Responding to victims' needs


  • Legislation should provide access to health care, particularly reproductive health care and HIV prophylaxis. Widows may be survivors of sexual violence and therefore need medical care to address HIV/AIDS, STDs, and other reproductive health complications. Because women in forced marriages, such as levirate or sororate marriages, may have less power to negotiate safe sex practices, their risk of contracting STDs and HIV is heightened.

  • National policies and programs on HIV/AIDS should incorporate a human rights and women’s human rights approach. Incorporate programs that promote economic and educational opportunities for women and protect their property, land and inheritance rights into these national strategies.

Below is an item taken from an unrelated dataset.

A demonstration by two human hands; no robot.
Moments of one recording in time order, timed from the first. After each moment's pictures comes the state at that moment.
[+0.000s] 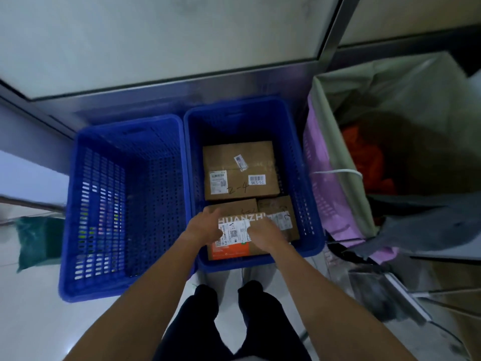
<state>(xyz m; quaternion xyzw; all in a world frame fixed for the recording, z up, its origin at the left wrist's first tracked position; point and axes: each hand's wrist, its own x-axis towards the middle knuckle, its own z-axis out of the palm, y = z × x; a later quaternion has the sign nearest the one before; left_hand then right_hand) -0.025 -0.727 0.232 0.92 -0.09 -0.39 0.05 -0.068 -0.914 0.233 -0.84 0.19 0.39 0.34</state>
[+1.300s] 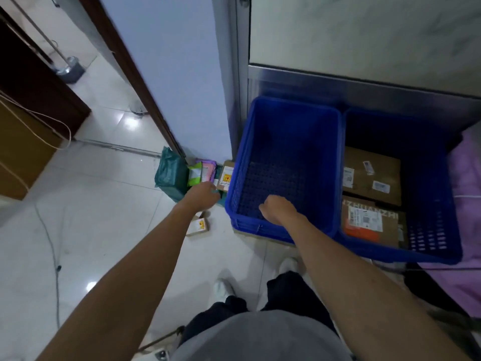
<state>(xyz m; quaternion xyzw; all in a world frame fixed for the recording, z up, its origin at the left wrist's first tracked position) -0.212 -0.233 0.327 0.91 0.20 -0.26 0.26 -0.176 -0.464 0.304 -0.90 -0.06 0.38 0.19</state>
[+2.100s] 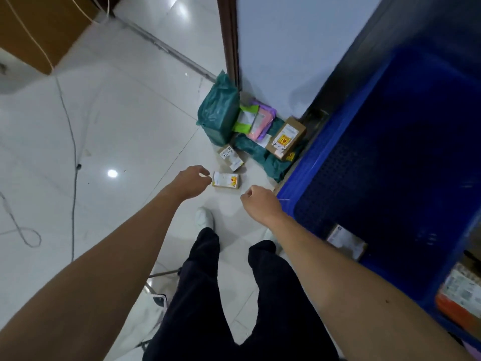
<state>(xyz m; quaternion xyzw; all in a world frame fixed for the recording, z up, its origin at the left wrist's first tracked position) -0.255 -0.042 0.162 0.76 0.44 -0.29 0.37 -0.173 -0.233 0.152 -0.85 -0.18 0.47 0.18</state>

  • Legislation should promote access to justice for women living with HIV/AIDS by establishing accessible and specialized structures (courts, police units and legal aid) to address their human rights violations.

  • Laws should support shelters for women who have lost their land and homes to property grabbing. Legislation should provide funding and support for alternative housing to women living with HIV/AIDS and their children. Such housing should satisfy adequate housing standards. See: Section on Right to Adequate Housing. Planners should ensure that women living with or affected by HIV/AIDS should be able to participate in the planning and developing of such housing programs.

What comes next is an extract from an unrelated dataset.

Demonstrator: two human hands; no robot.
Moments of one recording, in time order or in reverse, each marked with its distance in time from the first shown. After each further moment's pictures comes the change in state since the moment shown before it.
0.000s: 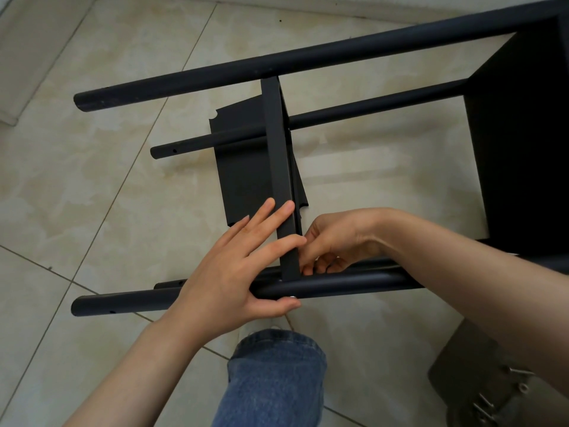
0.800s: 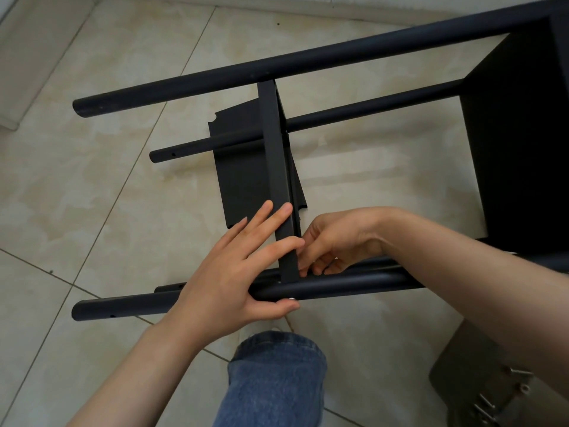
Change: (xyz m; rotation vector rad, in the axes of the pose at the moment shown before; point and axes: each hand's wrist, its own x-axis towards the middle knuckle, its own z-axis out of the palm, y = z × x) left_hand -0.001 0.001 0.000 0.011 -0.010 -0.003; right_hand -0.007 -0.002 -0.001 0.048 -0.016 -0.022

  • Legislation should provide for public awareness activities and trainings on women’s human rights, non-discrimination and its linkages to HIV/AIDS. In addition to targeting women living with or affected by HIV/AIDS, efforts should aim to educate the general public, community leaders, legal actors, land officials, media, and local and national agencies.

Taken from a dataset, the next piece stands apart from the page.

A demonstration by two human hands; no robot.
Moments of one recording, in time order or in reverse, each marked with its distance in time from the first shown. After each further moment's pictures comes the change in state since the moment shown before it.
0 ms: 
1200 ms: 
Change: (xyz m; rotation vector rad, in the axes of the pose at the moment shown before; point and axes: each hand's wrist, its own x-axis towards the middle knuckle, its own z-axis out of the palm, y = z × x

  • Legislation should provide for economic opportunities to women living with or affected by HIV/AIDS. Programs to promote economic empowerment include appropriate credit schemes, loans and other programs that will facilitate their access to a livelihood. Efforts should ensure access to social services, land, credit, employment opportunities, markets and improved agricultural techniques

(See: Centre on Housing Rights and Evictions, Shelter from the Storm: Women’s Housing Rights and the Struggle against HIV/AIDS in Sub-Saharan Africa, 2009. UNDP, HIV/AIDS and Poverty Reduction Strategies, 2002; UNAIDS Global Coalition on Women and AIDS, Economic Security for Women Fights AIDS, Issue No. 3)


Promising Practices: UNAIDS Global Coalition on Women and AIDS has documented several promising practices with respect to promoting the human rights of widows living with HIV/AIDS. In Kenya, five widows living with HIV created the Young Widows Advancement Program (YWAP) to counter public stigmatization, address the effects of HIV among widows and help widows protect their property, inheritance and other rights. YWAP provides psychosocial support, support groups, legal aid, paralegal assistance and will-writing workshops. In Tamil Nadu, India, the state AIDS agency collaborates with the Tamil Nadu Corporation for Women’s Development in using microenterprise/savings projects to conduct education on HIV prevention. The program incorporates HIV information into its women’s self-help groups. Eighty percent of the 193,000 rural self-help groups (3 million members) have integrated HIV education into their programs. See: UNAIDS Global Coalition on Women and AIDS, Economic Security for Women Fights AIDS, Issue No. 3.


Post-conflict Situations


Drafters should also address the needs of widows in post-conflict situations. Widows may have survived sexual assault, suffered physical injuries, be vulnerable to domestic violence, face economic challenges, be acting as the single head of household, have refugee status or be internally displaced, and have lost their right to the marital home, property, and land upon their husband’s death. Widows should be involved in peacebuilding and reconstruction efforts.